The only official Indian entry is Q’s Garbage which goes after the holy cows in today’s India in his distinctive take-no-prisoners style, with its explicit sex-and-violence. It takes a little while getting past the in-your-faceness of Garbage, and then it begins to fly. In these timorous times, when artists are busy toeing the political line, it is necessary to have a Q blowing it all out of the water, even if his film will never find a mainstream release in mainstream theatres in India.

But the most mainstream of them all, producer-director Karan Johar is also at the Berlinale, leading a delegation, comprising, among others, award-winning director Shaji N Karun and Jahnu Barua and promising Bollywood actor Bhumi Pednekar, at the European Film Market (EFM) to talk up Indian cinema.

How do we get our cinema to be seen more? “By getting partners who will distribute our movies”, says Johar, “and by making people aware that we exist. Now if SRK was here, there would be no problem, because the Germans love him.” Right where we are standing (just outside the red-carpet area of the Berlinale Palast, where Don 2 had a gala premiere to miles of shrieking fans) is a good place to be talking about this, where a few selfie-demanding hounds show up to take photos.

Just what is the secret of this completely bizarre phenomenon of SRK’s delirious fandom? “That’s because, in our movies, people see khushi and gham. We give them emotions, and who doesn’t want that?” says Johar.

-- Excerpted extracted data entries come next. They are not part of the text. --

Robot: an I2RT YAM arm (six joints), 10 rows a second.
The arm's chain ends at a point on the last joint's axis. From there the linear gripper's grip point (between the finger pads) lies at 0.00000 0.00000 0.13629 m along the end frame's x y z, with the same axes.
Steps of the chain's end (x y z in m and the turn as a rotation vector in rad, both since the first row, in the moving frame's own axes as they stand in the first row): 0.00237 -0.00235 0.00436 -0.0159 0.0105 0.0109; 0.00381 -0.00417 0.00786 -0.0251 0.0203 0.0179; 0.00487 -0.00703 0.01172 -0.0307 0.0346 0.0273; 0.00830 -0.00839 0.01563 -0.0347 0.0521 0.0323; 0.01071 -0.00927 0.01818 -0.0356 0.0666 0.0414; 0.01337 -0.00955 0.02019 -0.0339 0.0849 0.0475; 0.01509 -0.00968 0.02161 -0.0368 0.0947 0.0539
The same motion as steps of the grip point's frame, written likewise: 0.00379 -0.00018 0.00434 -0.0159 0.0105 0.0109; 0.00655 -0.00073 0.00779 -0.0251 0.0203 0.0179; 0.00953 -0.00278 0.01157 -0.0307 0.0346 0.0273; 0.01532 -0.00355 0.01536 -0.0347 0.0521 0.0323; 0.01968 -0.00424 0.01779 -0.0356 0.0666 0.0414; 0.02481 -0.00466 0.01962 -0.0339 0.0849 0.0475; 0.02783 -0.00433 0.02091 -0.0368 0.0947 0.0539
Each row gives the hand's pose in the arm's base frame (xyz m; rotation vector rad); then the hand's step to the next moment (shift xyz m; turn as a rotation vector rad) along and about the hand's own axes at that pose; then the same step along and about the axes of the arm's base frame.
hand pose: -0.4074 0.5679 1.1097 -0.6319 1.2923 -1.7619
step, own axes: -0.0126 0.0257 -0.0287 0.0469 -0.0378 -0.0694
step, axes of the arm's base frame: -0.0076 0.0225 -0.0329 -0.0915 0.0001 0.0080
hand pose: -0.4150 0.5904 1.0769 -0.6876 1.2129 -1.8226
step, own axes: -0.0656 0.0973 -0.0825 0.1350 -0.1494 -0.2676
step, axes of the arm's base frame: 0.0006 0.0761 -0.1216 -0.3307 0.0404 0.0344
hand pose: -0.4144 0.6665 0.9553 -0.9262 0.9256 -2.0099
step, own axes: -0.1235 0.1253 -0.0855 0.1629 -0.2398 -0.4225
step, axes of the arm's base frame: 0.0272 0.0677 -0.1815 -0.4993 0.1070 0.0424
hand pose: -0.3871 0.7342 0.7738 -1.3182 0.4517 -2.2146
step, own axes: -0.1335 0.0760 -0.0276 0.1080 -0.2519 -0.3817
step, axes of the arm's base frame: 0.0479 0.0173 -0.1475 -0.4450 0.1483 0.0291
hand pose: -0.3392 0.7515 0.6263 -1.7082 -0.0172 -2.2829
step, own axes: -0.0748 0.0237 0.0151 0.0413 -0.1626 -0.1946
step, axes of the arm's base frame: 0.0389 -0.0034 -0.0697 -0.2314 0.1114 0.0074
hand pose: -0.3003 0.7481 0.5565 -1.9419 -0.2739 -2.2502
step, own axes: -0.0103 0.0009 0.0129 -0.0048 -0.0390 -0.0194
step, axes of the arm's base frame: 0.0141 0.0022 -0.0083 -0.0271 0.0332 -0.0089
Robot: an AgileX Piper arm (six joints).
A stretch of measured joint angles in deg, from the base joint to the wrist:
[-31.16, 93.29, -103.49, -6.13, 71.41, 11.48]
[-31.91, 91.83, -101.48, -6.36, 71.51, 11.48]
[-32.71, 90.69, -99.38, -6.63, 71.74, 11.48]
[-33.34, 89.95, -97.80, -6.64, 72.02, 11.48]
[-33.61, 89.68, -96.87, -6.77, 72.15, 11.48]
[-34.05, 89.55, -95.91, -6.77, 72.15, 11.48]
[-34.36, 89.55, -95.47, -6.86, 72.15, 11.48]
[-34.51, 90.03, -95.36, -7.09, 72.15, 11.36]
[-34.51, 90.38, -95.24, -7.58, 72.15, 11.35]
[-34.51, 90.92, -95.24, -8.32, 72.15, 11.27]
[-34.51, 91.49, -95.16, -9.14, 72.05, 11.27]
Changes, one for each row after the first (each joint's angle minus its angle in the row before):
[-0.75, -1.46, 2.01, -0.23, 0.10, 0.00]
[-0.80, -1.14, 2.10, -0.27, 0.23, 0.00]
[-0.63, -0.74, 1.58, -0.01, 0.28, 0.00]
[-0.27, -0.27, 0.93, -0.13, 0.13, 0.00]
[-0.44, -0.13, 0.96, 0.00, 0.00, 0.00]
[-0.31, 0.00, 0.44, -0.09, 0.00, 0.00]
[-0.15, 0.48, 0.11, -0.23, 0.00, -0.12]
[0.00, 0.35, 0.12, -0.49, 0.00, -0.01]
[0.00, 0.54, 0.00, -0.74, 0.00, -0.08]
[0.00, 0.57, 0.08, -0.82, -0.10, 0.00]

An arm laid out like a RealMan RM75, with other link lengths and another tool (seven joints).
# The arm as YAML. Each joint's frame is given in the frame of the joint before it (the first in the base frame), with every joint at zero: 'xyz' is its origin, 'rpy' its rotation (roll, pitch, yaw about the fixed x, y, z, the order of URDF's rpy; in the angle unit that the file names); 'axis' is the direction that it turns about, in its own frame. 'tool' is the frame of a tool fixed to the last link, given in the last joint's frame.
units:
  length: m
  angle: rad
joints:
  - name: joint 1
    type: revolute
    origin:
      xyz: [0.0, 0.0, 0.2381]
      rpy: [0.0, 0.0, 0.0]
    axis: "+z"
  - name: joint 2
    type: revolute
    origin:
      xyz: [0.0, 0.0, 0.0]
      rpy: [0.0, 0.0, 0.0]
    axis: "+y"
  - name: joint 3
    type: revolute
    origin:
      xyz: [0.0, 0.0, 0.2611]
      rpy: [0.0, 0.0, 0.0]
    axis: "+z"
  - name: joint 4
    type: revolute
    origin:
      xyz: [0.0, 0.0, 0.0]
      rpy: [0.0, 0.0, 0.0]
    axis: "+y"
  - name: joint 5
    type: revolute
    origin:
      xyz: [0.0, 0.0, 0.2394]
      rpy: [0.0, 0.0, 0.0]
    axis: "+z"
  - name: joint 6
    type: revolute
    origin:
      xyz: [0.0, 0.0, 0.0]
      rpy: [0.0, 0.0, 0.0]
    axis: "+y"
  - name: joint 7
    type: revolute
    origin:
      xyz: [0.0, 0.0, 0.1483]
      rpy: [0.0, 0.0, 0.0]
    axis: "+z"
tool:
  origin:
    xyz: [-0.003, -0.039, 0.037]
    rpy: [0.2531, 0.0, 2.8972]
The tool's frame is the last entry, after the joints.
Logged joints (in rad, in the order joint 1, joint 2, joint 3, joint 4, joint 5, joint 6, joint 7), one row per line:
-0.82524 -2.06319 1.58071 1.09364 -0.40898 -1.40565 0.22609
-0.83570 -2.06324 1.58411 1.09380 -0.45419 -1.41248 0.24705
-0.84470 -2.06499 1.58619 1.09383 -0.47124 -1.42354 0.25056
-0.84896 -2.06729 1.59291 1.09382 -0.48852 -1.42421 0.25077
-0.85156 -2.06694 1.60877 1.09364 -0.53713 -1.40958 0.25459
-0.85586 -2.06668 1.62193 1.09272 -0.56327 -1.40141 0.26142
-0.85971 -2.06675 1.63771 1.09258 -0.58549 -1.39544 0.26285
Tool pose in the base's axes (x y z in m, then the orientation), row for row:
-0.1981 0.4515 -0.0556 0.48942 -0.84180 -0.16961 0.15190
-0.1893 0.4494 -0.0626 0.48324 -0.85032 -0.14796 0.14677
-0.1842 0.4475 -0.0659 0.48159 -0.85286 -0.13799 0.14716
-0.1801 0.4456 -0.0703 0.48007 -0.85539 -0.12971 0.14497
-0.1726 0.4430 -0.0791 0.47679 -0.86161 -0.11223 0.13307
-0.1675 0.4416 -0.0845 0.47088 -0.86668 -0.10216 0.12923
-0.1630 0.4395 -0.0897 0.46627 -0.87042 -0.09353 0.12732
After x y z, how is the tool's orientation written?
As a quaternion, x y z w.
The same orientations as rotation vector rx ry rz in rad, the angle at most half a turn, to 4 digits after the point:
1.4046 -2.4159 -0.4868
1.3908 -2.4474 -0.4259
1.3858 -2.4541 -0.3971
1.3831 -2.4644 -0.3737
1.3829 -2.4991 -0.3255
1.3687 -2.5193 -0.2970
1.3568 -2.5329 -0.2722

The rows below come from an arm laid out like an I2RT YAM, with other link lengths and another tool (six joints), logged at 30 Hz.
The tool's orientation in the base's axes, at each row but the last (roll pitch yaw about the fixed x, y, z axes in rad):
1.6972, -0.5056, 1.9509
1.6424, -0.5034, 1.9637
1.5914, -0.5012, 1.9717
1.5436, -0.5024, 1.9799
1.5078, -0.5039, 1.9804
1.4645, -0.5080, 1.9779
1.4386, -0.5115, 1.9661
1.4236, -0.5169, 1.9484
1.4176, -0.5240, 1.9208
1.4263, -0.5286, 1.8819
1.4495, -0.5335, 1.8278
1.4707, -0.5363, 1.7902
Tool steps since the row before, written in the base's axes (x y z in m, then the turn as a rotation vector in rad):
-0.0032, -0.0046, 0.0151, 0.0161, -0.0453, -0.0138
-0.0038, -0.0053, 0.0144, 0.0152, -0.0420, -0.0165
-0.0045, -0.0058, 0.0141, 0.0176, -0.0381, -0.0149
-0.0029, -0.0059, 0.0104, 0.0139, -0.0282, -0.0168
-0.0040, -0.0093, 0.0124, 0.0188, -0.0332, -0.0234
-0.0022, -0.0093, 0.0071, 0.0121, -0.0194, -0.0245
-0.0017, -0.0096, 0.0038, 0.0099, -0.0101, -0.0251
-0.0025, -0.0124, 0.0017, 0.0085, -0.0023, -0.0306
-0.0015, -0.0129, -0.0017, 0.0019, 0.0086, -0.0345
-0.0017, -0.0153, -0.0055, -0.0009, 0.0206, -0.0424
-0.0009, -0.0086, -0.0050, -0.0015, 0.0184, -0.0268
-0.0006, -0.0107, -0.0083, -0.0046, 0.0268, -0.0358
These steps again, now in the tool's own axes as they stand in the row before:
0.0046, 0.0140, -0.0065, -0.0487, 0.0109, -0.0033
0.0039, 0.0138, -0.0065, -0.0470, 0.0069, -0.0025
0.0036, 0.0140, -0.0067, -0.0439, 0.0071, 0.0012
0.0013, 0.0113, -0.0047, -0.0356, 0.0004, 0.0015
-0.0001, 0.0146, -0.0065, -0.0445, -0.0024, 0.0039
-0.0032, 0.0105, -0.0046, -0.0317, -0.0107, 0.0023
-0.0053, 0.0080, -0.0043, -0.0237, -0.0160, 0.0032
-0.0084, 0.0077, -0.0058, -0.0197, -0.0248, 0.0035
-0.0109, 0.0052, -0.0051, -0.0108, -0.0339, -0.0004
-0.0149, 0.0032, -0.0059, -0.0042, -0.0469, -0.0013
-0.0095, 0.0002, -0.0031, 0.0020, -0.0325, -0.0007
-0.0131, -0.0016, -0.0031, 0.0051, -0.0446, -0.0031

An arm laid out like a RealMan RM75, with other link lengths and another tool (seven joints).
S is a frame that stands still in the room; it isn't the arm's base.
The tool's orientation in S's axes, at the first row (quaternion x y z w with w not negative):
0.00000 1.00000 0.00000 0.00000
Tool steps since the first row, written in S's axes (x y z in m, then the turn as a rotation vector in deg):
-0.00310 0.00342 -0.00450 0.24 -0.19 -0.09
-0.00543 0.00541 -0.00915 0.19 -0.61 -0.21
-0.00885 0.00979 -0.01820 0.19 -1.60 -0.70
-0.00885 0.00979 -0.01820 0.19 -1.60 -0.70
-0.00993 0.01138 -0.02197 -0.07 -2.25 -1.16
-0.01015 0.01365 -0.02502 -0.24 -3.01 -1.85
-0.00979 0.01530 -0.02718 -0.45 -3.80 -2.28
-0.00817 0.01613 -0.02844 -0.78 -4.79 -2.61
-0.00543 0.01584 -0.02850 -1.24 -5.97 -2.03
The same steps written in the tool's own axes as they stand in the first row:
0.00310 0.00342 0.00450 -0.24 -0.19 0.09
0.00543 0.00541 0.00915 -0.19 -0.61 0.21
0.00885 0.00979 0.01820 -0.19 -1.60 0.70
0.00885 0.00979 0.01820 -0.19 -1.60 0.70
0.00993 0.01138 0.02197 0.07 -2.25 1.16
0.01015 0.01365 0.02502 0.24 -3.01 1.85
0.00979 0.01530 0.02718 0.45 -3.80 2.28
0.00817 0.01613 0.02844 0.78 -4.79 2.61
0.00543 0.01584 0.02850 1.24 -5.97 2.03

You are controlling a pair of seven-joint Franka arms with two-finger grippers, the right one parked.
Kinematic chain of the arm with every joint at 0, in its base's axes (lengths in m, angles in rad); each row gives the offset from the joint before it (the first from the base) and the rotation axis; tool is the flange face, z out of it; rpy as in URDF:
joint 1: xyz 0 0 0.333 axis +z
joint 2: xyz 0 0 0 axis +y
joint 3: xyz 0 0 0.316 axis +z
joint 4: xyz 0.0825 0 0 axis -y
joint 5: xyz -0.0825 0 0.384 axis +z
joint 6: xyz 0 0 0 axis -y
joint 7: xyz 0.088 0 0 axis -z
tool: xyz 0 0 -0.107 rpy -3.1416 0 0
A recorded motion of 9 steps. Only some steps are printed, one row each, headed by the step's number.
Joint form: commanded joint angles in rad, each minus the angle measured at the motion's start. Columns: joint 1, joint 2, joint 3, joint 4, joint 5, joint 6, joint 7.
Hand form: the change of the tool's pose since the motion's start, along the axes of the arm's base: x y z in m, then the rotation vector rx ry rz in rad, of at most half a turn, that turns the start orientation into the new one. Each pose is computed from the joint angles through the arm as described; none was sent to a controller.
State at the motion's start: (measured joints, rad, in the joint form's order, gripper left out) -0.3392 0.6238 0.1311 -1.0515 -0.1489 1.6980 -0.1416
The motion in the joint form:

Movies so radical that even the internet might get singed, and so mainstream that will lead to stars being mobbed — this is a film festival that gives us everything. I’m leaving mid-way and I miss Steven Soderbergh’s shot-on-an-I-phone Unsane, and a bunch of others that those still there will discover and gloat over. But then, I console myself, there is always another day. And the next Berlinale.